Clonal distribution and associated characteristics of Escherichia coli clinical and surveillance isolates from a military medical center.

Antimicrobial-resistant Escherichia coli are a concern for military health services. We studied 100 extended-spectrum beta-lactamase (ESBL)-producing and non-producing E. coli clinical and surveillance isolates from military personnel and civilians at Brooke Army Medical Center (2007-2011). Major E. coli lineages, most prominently ST10 (24%), ST131 (16%), and ST648 (8%), were distributed much as reported for other North American populations. ST131, represented mainly by its resistance-associated ST131-H30 clonal subset, was uniquely associated with a clinical origin, regardless of ESBL status. Thus, clonal background predicted resistance phenotype and clinical versus surveillance origin, and these findings could assist military clinicians and epidemiologists.

Household Clustering of Escherichia coli Sequence Type 131 Clinical and Fecal Isolates According to Whole Genome Sequence Analysis.
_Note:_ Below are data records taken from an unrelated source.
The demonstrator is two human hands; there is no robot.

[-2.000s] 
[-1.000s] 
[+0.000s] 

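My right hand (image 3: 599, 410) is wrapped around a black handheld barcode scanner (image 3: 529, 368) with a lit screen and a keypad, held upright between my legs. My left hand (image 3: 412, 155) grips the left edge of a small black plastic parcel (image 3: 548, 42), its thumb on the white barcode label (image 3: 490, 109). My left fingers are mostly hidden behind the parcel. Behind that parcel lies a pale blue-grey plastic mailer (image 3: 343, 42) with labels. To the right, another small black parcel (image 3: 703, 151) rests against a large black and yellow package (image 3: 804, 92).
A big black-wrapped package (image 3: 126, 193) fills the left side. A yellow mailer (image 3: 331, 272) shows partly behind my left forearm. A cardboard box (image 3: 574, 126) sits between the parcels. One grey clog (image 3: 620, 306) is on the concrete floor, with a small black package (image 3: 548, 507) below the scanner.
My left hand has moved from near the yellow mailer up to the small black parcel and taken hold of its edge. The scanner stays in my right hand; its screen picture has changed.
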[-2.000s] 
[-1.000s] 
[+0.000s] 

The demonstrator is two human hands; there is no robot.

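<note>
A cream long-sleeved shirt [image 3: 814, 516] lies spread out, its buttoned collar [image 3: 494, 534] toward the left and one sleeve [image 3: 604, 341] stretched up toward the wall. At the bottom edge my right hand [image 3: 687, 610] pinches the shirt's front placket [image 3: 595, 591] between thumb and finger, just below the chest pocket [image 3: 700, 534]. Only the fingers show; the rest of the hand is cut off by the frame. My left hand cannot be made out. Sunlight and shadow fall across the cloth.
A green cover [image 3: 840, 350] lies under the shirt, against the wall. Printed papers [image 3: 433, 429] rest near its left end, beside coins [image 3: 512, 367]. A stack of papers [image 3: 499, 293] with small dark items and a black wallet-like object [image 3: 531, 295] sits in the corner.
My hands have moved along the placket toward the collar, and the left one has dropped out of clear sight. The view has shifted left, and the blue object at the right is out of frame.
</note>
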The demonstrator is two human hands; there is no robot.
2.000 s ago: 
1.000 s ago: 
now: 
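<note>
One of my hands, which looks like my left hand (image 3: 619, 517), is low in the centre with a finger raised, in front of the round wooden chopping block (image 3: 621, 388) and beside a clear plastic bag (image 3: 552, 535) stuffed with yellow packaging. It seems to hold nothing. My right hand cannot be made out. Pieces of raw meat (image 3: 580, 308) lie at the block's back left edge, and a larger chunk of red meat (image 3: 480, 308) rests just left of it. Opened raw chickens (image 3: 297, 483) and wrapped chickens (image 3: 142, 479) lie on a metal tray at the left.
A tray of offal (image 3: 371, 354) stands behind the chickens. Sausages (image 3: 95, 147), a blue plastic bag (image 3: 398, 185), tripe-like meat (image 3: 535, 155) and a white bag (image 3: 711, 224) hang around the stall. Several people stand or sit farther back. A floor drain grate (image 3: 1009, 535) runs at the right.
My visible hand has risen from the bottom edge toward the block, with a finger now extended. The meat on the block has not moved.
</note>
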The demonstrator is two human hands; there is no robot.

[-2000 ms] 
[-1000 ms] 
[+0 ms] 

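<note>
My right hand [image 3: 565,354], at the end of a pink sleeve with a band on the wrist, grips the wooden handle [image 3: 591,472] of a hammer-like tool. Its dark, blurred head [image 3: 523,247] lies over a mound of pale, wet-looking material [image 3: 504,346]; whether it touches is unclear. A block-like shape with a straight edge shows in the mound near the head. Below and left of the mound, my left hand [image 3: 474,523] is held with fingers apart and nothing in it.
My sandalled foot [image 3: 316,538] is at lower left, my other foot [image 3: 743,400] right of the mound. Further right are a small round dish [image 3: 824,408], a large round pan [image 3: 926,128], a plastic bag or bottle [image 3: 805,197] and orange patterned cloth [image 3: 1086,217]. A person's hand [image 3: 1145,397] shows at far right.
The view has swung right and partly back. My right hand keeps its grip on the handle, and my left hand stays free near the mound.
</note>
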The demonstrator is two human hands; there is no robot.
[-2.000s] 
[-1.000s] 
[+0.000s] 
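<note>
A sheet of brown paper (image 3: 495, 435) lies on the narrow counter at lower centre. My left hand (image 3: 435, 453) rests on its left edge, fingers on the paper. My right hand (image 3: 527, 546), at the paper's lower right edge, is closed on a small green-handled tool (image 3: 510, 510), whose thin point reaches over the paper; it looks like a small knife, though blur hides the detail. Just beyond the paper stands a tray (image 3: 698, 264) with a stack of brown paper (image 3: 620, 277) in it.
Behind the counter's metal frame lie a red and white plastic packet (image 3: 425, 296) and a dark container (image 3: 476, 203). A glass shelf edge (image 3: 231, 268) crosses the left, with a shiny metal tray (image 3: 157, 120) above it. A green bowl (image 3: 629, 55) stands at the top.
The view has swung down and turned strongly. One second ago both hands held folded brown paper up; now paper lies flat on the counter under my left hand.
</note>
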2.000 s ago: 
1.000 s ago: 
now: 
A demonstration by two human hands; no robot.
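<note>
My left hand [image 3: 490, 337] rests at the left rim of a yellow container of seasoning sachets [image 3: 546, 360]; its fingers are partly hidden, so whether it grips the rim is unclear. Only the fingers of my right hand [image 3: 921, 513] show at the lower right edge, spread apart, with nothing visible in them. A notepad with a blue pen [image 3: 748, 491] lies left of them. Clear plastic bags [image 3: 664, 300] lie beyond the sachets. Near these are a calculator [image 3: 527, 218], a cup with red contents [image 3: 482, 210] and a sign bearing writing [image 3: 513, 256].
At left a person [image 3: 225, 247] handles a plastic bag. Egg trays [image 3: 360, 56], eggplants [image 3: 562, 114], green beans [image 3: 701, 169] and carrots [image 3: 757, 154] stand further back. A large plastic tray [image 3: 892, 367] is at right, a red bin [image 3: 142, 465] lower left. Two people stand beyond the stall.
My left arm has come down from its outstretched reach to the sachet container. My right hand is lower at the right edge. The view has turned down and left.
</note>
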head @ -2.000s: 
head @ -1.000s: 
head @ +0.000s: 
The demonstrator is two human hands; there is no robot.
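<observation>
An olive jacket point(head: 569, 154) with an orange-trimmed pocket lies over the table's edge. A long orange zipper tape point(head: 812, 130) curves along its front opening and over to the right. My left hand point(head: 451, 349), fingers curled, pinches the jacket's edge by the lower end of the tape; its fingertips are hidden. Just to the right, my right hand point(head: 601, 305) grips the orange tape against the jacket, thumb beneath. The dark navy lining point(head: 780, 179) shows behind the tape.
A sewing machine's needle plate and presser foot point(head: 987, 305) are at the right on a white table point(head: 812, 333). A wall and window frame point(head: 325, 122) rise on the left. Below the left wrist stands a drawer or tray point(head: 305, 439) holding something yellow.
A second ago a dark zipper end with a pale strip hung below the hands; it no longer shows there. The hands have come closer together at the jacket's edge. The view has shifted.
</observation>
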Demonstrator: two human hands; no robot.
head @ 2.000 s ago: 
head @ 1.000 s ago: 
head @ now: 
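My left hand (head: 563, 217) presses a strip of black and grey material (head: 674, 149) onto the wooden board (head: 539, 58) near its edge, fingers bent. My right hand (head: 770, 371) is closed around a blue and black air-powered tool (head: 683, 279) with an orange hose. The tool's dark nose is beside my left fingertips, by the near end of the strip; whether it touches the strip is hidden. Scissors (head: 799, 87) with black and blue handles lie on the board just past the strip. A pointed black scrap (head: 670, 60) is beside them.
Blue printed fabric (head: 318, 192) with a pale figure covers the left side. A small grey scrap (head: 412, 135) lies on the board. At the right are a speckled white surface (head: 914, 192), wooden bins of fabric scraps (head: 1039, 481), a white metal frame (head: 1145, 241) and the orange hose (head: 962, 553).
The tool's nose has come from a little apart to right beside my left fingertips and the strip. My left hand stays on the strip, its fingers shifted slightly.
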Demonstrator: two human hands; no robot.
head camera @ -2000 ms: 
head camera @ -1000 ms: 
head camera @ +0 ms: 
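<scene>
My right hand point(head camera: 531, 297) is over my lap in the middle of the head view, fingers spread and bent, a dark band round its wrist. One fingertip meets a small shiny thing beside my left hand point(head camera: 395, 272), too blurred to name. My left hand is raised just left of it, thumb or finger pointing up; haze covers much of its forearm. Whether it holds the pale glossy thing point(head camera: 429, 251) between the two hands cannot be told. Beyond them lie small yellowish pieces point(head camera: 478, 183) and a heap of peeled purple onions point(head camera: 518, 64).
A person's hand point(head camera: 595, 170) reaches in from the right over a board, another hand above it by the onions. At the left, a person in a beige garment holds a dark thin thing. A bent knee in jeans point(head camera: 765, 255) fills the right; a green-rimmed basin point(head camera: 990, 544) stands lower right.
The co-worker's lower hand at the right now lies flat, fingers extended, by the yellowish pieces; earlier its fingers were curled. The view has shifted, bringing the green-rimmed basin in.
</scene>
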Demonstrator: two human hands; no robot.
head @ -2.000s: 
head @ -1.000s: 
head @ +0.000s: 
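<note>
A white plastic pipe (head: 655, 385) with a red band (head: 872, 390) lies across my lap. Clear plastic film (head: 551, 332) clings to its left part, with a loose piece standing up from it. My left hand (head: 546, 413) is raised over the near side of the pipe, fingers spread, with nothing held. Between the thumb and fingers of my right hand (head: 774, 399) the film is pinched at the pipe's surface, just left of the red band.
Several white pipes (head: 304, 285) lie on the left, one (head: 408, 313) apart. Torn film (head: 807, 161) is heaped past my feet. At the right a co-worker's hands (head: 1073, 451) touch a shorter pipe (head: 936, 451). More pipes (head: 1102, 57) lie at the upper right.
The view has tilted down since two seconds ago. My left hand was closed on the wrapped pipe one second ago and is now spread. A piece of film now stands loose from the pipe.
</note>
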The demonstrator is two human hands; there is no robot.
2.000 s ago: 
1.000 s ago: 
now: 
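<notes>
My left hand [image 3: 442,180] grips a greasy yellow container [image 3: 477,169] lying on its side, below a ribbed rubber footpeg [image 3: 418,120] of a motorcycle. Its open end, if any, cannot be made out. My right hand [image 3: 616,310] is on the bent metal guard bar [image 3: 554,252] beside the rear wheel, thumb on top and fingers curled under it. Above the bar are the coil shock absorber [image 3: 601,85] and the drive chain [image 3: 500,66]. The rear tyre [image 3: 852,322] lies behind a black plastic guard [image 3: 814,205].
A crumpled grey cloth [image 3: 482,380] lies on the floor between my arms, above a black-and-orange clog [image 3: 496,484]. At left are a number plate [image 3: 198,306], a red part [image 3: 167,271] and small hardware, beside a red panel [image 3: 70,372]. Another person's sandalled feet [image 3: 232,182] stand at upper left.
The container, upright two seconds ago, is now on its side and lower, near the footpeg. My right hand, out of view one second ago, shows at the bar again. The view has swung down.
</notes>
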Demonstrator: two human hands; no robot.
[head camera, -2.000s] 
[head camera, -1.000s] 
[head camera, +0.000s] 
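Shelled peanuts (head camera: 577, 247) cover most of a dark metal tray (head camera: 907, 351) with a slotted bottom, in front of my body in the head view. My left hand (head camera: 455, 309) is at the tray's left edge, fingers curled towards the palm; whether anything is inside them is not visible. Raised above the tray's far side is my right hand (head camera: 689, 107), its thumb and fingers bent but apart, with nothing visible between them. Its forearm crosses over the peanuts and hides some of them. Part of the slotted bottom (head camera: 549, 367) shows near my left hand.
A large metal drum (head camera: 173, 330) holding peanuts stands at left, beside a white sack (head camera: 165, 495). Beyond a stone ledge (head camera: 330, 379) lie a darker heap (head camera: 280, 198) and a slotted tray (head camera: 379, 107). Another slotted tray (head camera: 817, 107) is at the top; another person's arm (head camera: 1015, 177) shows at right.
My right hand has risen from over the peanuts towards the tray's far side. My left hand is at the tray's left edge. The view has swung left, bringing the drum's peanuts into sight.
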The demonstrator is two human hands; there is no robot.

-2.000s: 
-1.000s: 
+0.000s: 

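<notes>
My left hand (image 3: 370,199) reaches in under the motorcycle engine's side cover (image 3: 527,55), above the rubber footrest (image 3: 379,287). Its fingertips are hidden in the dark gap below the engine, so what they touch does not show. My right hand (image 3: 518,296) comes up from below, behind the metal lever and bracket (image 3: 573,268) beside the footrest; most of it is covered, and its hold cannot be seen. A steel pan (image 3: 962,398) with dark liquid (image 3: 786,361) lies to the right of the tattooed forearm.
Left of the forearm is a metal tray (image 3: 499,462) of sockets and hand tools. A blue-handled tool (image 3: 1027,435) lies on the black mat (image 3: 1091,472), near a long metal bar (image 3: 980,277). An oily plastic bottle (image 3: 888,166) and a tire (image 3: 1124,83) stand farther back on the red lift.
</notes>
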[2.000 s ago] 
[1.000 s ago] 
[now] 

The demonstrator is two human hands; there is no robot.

Background. Within-household sharing of strains from the resistance-associated H30R1 and H30Rx subclones of Escherichia coli sequence type 131 (ST131) has been inferred based on conventional typing data, but it has been assessed minimally using whole genome sequence (WGS) analysis. Methods. Thirty-three clinical and fecal isolates of ST131-H30R1 and ST131-H30Rx, from 20 humans and pets in 6 households, underwent WGS analysis for comparison with 52 published ST131 genomes. Phylogenetic relationships were inferred using a bootstrapped maximum likelihood tree based on core genome sequence polymorphisms. Accessory traits were compared between phylogenetically similar isolates. Results. In the WGS-based phylogeny, isolates clustered strictly by household, in clades that were distributed widely across the phylogeny, interspersed between H30R1 and H30Rx comparison genomes. For only 1 household did the core genome phylogeny place epidemiologically unlinked isolates together with household isolates, but even there multiple differences in accessory genome content clearly differentiated these 2 groups. The core genome phylogeny supported within-household strain sharing, fecal-urethral urinary tract infection pathogenesis (with the entire household potentially providing the fecal reservoir), and instances of host-specific microevolution. In 1 instance, the household's index strain persisted for 6 years before causing a new infection in a different household member. Conclusions. Within-household sharing of E coli ST131 strains was confirmed extensively at the genome level, as was long-term colonization and repeated infections due to an ST131-H30Rx strain. Future efforts toward surveillance and decolonization may need to address not just the affected patient but also other human and animal household members.